* Assigned task *
Looking at the data below, count the lines that contain the string "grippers". Write only the total.
..........
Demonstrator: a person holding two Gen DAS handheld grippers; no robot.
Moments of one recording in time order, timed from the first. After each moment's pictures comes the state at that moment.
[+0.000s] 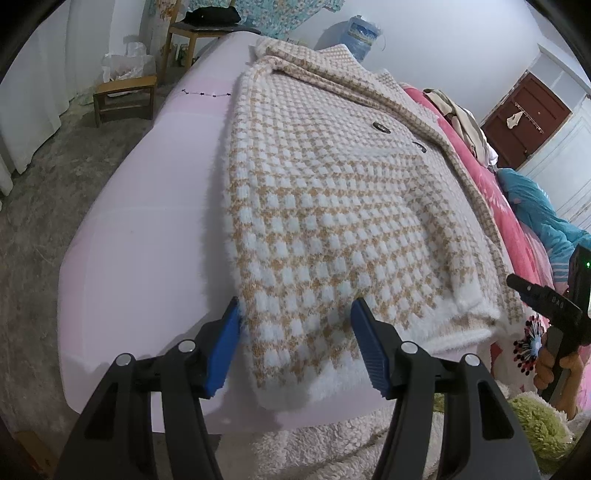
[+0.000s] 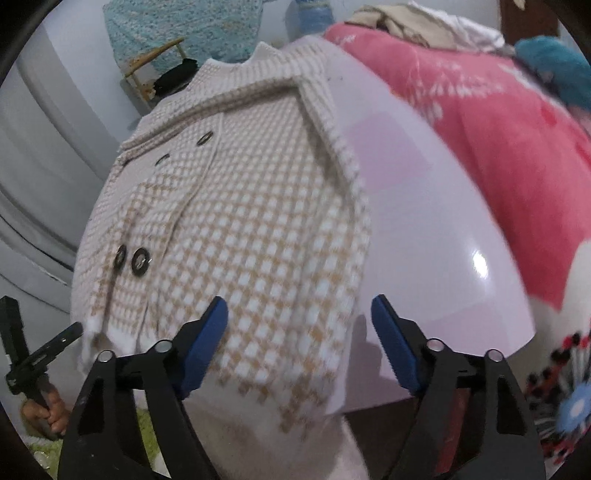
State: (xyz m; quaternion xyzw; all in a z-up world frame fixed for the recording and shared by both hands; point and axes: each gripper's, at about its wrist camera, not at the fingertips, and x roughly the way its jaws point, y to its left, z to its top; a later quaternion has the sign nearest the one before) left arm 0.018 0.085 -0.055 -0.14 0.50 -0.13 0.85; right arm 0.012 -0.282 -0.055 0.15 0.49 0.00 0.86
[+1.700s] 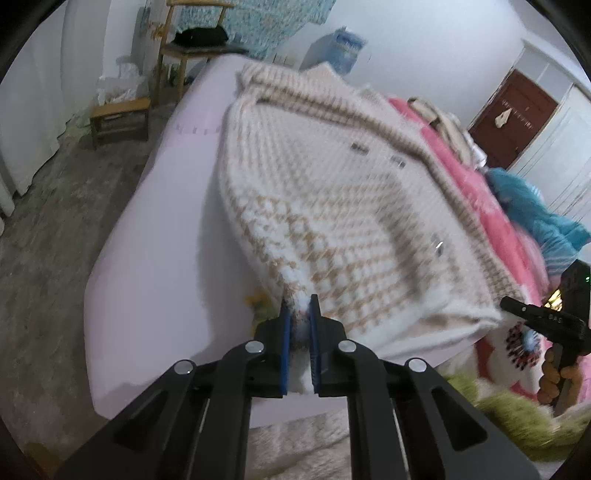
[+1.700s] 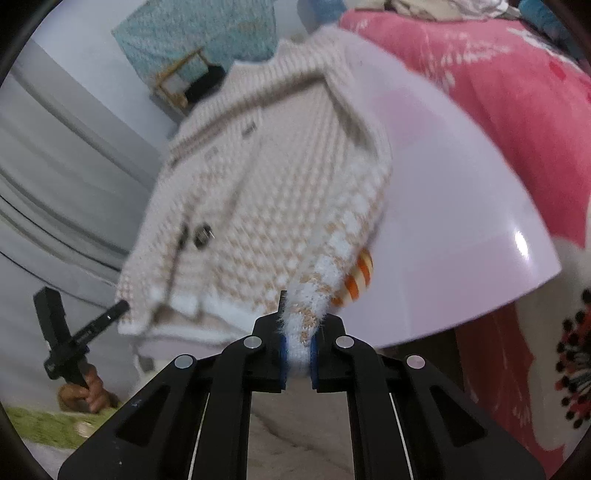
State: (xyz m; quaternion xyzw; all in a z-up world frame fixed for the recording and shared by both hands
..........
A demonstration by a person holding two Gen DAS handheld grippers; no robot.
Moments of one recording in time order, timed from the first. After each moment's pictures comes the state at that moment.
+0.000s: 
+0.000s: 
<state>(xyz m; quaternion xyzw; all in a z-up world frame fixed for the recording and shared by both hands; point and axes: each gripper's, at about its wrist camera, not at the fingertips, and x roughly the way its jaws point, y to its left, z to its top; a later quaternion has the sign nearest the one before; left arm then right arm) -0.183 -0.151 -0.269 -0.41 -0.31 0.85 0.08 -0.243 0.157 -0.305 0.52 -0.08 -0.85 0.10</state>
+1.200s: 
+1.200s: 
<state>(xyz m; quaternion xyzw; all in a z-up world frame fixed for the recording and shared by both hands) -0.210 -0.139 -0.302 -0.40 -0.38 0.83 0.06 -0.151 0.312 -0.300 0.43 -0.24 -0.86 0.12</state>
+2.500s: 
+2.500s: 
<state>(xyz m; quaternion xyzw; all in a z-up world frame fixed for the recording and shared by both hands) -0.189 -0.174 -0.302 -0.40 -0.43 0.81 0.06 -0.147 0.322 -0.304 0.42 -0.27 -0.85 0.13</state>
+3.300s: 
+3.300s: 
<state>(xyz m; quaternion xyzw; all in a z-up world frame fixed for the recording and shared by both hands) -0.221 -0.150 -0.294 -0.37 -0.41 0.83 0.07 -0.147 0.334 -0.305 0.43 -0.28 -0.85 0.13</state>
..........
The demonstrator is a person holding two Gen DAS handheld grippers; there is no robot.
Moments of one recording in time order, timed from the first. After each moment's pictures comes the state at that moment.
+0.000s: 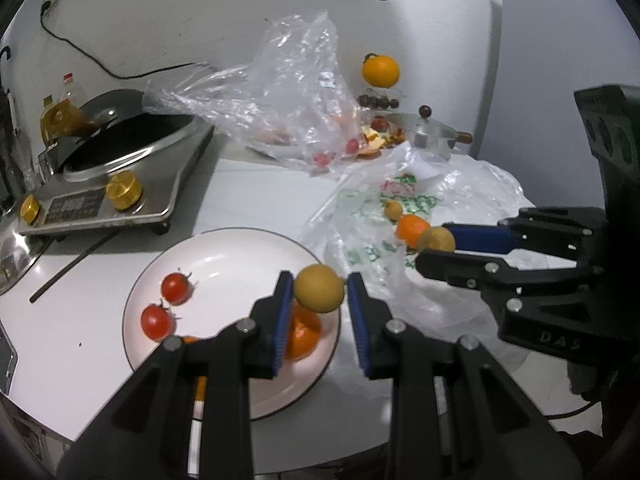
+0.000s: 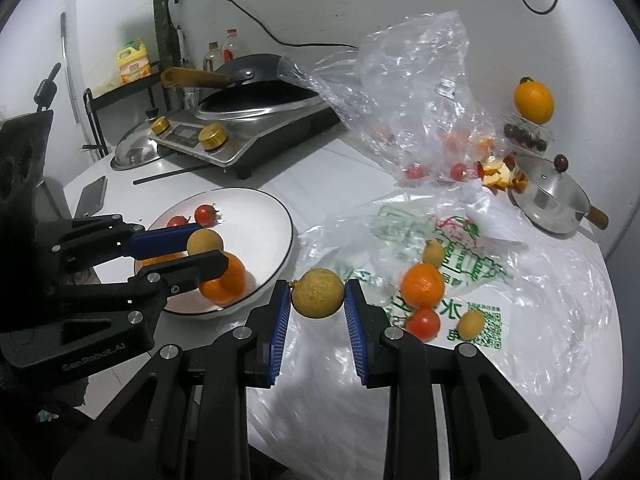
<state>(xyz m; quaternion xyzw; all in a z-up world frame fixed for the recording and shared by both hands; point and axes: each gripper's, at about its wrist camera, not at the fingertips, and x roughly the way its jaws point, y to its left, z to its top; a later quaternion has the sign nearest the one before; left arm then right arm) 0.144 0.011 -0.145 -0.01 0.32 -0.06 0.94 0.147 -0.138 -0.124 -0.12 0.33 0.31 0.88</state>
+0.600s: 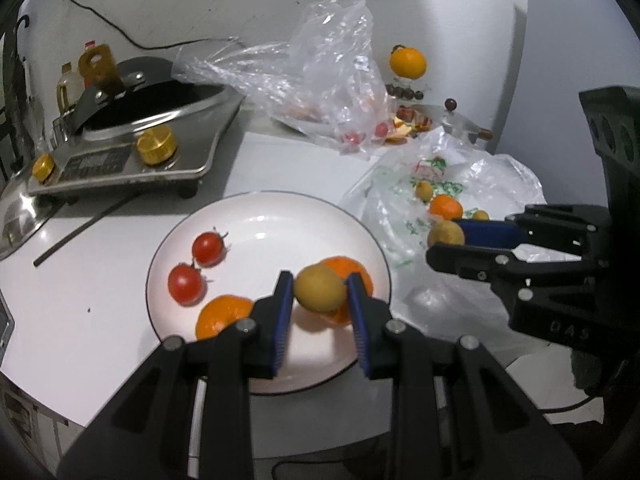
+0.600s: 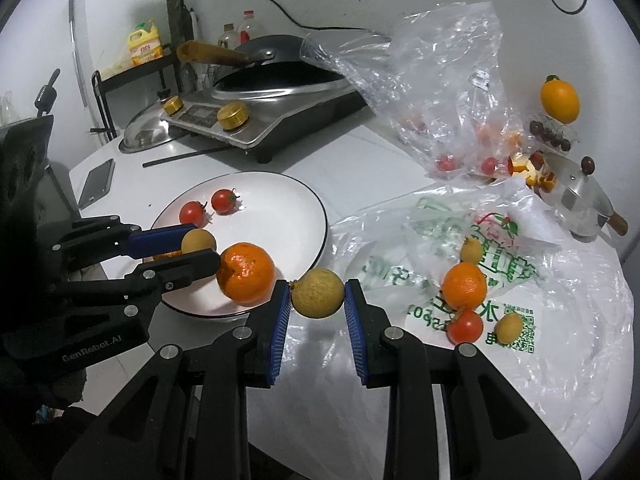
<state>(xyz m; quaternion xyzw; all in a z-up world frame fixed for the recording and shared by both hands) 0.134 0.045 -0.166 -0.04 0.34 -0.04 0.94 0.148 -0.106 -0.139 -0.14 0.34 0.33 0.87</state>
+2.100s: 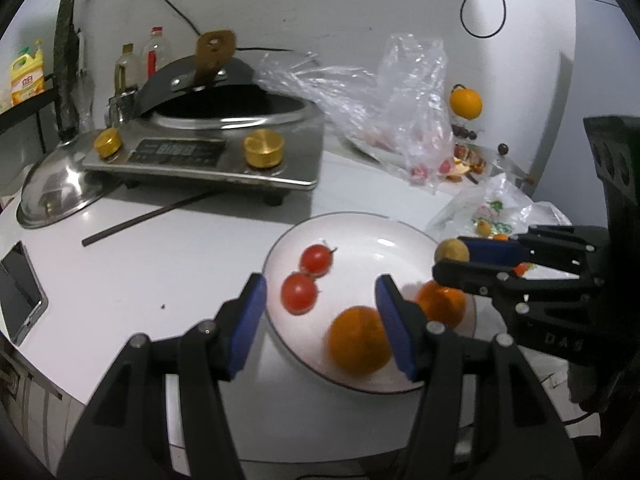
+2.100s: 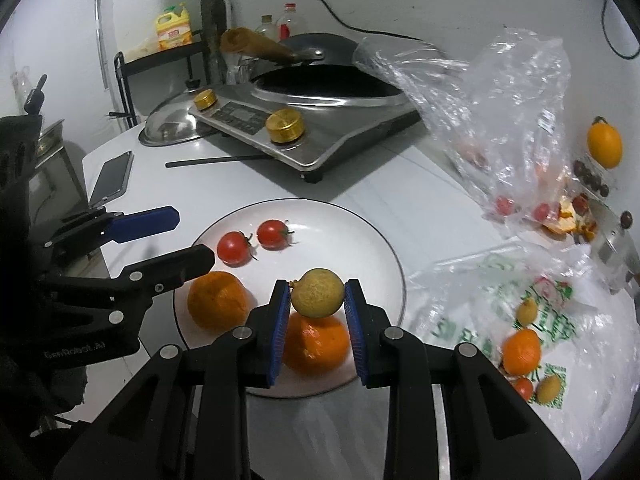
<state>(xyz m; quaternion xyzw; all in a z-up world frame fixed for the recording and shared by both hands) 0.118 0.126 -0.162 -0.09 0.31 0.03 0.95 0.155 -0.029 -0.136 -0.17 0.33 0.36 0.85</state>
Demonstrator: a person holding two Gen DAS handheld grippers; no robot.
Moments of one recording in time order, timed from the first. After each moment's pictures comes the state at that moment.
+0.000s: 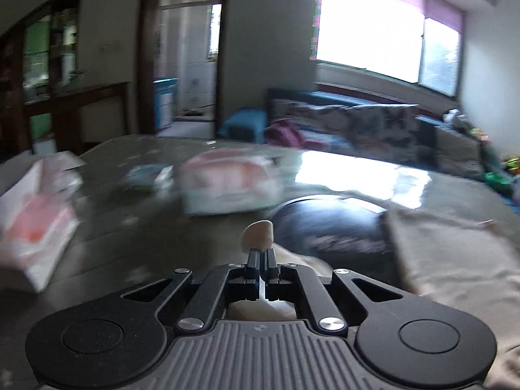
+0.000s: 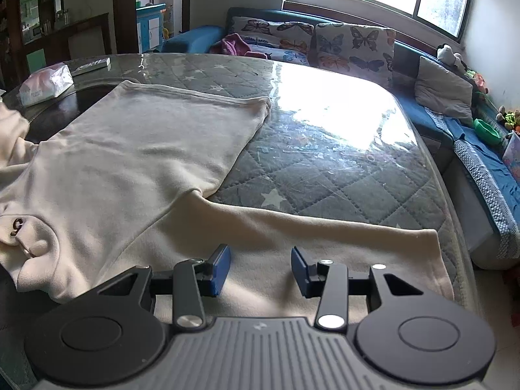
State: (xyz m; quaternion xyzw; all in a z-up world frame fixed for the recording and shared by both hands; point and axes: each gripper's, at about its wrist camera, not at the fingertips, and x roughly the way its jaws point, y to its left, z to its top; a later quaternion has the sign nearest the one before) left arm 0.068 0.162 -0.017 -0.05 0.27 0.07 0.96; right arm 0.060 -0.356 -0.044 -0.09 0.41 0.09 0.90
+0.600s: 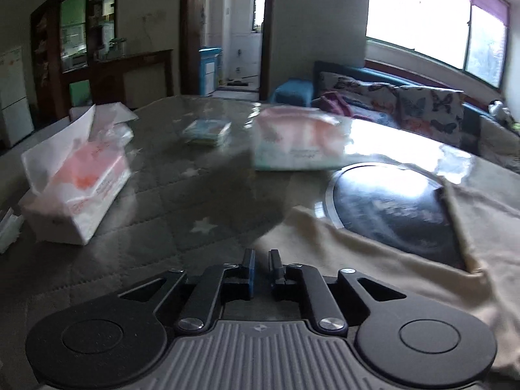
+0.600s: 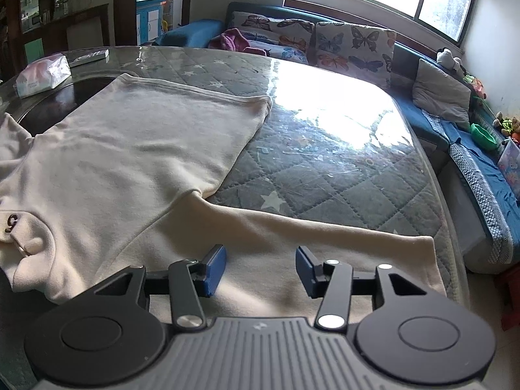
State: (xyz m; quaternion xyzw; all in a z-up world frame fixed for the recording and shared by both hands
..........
* Result *
4